▶ **TASK DETAILS**
After locating the line that contains "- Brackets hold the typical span" in the records below, write out exactly that line and each line after it through the one that contains "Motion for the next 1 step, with", and nothing else.

▶ **TASK DATA**
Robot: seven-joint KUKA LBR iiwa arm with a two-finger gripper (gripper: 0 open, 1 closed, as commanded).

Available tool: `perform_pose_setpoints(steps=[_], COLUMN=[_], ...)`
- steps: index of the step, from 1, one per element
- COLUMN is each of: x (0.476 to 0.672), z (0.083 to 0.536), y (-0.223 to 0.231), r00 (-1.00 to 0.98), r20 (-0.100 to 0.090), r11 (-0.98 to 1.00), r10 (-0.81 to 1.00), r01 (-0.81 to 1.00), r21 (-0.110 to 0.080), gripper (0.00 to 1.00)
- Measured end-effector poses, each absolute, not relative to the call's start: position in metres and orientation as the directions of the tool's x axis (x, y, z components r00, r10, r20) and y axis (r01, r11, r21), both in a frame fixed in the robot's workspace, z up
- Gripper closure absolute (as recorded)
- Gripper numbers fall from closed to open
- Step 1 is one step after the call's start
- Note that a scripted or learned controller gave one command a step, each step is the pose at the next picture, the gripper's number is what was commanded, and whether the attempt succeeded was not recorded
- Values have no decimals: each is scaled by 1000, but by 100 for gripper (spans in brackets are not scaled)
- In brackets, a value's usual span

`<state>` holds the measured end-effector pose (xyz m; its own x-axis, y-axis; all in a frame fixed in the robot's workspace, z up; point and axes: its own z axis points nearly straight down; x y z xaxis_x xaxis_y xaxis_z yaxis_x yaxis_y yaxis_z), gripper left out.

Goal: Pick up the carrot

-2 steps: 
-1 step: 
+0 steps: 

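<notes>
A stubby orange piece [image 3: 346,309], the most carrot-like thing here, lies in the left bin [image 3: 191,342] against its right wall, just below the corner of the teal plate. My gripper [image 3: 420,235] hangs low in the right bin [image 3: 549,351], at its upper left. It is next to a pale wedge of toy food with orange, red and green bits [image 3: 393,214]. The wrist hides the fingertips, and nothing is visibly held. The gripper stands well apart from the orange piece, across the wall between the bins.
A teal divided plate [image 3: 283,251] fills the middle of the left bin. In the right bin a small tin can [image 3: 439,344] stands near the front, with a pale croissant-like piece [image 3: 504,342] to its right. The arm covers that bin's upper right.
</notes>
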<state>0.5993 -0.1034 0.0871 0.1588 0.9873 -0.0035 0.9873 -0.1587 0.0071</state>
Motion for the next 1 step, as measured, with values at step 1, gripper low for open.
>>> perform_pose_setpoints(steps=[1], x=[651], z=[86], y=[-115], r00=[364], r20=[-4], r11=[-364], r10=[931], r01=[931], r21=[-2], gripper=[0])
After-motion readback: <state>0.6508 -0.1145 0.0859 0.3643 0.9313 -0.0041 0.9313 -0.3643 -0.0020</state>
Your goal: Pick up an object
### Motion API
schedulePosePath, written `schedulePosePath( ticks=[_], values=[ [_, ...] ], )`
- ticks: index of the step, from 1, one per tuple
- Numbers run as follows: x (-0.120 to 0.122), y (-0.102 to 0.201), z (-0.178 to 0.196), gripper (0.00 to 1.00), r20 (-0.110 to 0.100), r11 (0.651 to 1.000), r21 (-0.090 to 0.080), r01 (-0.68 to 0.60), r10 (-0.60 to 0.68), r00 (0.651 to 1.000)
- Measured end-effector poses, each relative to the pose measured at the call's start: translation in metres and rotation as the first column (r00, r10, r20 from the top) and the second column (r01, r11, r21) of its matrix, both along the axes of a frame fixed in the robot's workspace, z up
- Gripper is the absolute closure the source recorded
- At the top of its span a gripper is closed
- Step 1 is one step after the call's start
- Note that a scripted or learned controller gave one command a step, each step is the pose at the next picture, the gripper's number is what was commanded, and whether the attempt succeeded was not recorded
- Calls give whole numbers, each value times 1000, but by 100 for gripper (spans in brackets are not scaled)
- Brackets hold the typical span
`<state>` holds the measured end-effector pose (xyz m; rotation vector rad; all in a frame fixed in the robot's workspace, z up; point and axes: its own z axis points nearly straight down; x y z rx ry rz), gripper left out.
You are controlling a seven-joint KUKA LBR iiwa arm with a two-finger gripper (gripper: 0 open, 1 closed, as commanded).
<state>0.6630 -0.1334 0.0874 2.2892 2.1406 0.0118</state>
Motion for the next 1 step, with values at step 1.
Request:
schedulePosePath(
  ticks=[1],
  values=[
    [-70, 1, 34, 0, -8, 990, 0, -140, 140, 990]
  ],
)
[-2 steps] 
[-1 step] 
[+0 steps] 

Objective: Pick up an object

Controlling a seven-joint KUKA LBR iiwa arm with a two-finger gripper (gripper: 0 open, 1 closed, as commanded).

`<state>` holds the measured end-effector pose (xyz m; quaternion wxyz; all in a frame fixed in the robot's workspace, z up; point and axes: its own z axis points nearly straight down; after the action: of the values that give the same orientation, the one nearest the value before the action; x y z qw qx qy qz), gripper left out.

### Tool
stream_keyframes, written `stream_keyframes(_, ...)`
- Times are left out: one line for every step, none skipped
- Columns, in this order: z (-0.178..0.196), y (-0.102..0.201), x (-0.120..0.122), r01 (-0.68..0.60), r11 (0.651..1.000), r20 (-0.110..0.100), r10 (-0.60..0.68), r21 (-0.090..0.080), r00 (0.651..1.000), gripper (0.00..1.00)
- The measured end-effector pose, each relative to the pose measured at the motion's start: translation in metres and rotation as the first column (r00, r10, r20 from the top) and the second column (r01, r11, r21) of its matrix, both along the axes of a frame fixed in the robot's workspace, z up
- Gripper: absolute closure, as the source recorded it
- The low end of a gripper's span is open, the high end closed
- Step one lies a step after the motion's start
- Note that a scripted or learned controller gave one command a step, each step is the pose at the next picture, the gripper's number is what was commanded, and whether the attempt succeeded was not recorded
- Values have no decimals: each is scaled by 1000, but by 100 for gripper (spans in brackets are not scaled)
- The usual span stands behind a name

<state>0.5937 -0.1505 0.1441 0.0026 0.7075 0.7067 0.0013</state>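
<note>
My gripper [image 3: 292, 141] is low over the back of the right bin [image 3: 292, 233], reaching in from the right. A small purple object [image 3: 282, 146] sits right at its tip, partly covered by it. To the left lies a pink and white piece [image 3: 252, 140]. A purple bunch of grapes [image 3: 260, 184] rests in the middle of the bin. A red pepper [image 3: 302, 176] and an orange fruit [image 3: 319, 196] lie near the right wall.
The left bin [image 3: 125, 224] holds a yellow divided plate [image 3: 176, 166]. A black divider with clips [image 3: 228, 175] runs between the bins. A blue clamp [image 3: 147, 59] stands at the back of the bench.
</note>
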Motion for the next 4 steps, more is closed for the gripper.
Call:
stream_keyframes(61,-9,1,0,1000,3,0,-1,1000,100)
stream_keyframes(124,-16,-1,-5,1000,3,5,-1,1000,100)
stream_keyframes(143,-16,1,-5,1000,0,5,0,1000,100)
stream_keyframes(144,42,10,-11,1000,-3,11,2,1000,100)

▶ **OUTPUT OF THE EXERCISE**
- Brackets hold the typical span
`<state>` holds the measured end-effector pose (xyz m; rotation vector rad; all in a frame fixed in the robot's workspace, z up; point and axes: its own z axis points nearly straight down; x y z rx ry rz), gripper left out.
You are controlling a seven-joint KUKA LBR iiwa arm with a two-finger gripper (gripper: 0 open, 1 closed, as commanded).
<state>0.6630 -0.1334 0.0874 2.2892 2.1406 0.0118</state>
Motion for the next 1 step, with values at step 1.

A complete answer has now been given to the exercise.